Given data
-.-.-
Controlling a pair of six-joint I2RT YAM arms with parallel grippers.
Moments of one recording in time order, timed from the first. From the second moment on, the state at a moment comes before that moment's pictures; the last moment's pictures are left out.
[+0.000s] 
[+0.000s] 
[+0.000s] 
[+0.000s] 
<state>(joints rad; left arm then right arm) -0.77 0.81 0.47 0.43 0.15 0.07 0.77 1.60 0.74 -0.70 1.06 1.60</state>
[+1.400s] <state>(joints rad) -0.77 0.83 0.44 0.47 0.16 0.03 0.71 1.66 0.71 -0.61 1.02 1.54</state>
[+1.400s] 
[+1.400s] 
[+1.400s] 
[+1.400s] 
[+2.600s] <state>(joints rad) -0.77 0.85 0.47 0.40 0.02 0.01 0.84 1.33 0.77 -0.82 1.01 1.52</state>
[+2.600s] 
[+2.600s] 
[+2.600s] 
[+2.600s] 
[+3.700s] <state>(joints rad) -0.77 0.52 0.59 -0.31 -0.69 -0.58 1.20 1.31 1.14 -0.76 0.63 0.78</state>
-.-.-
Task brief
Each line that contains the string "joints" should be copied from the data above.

Response to the exercise
<state>(joints rad; left arm then right arm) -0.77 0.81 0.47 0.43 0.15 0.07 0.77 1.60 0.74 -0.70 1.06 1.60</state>
[+1.400s] <state>(joints rad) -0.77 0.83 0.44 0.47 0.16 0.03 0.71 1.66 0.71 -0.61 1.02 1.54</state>
[+2.600s] <state>(joints rad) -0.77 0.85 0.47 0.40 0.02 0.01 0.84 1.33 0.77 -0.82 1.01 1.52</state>
[+3.700s] <state>(joints rad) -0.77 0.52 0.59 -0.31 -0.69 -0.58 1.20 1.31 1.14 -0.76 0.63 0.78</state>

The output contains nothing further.